悲しみ抱いて泳ぐ魚は飛行する夢を見る
※水泳部員と人間観察者
例えるなら、彼は太陽。なのだろう。明るく誰をも魅了していく彼は。
「憂鬱そうだな、成瀬」
「そうでもないさ」
笑いながら答えてみたものの、指摘された通り憂鬱だった成瀬巳継は、目の前の男を見た。
つい先日まで転入生に金魚の糞の様について回っていた男、皆本諒は、何故か今自分の前にいる。

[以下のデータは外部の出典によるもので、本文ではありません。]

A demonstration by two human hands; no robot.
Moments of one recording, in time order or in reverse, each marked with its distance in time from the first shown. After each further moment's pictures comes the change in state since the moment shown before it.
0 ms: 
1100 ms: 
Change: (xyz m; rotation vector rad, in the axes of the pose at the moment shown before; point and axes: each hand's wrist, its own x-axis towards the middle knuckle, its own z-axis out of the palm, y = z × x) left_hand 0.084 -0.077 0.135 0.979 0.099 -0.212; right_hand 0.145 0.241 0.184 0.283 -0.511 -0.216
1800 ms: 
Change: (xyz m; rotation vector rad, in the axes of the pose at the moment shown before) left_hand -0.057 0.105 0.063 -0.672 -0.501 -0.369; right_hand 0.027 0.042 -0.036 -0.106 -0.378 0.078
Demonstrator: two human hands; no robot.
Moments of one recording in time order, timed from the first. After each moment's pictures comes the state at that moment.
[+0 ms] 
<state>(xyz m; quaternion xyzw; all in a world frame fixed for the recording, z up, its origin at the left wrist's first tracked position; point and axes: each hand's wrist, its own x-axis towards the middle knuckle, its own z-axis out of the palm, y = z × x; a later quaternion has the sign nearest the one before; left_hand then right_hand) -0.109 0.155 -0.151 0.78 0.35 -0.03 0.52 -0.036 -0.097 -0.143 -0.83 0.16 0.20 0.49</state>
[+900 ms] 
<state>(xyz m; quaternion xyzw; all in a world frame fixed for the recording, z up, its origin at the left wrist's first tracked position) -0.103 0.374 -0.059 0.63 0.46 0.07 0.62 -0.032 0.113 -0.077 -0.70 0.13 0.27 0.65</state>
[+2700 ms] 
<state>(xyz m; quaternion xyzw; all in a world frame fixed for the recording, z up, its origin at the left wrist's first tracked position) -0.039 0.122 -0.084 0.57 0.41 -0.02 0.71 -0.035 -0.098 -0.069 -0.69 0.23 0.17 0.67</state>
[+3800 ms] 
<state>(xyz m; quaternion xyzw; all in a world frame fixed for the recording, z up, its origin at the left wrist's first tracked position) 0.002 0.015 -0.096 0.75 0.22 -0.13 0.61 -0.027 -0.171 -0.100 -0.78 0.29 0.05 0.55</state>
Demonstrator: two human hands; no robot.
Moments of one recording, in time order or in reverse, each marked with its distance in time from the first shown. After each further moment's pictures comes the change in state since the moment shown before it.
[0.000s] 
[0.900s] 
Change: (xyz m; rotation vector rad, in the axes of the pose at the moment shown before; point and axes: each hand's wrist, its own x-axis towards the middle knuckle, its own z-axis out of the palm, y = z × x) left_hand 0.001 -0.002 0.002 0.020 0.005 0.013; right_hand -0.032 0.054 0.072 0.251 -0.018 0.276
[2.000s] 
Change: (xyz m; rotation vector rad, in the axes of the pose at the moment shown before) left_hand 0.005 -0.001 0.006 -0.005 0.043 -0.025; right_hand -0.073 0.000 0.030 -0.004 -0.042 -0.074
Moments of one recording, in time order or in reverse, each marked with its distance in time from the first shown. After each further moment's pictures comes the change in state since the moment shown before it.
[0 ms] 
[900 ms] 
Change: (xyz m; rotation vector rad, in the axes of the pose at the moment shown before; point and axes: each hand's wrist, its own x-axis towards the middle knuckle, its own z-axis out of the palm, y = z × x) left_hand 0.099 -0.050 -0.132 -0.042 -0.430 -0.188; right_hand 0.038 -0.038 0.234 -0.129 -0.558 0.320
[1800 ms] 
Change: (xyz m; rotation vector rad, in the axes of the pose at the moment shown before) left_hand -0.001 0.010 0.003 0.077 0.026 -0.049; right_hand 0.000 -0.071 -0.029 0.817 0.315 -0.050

そのことを不思議に思いながらも、理由を尋ねようとは思わなかった。
成瀬は窓の外の喧騒を眺める。
窓際の席から見えるような位置で、今日も転入生含む美形どころは騒がしくしている。毎度毎度、同じ会話を繰り返していて飽きないのだろうか。否、飽きないからこそ、続けているのだろう。
「皆本は行かなくていいわけ?」
そう尋ねた成瀬は、皆本の表情が微かに曇ったことを見逃さなかった。
「―――行けばいいのに」
「必要ない」
「?」
「俺の好きなのは、アイツじゃねーし」
「あ、そうなの」
それはまた、驚いたと答えれば、顔を盛大に顰められた。なんだか泣きそうな気がするのはなぜだろうかと思いながら、成瀬は彼を見つめる。
皆本は自業自得だよなと笑っていた。
「―――――今日も、部活いかねぇの」
「え…」
「あれ…もう水泳部って活動始まってなかったっけ」
「………始まってる」
まさか、成瀬が知ってるとは思わなかったと言われ、人が泳ぐ姿を見るのは、好きだから。と答えれば、不思議なことに、皆本が赤面した。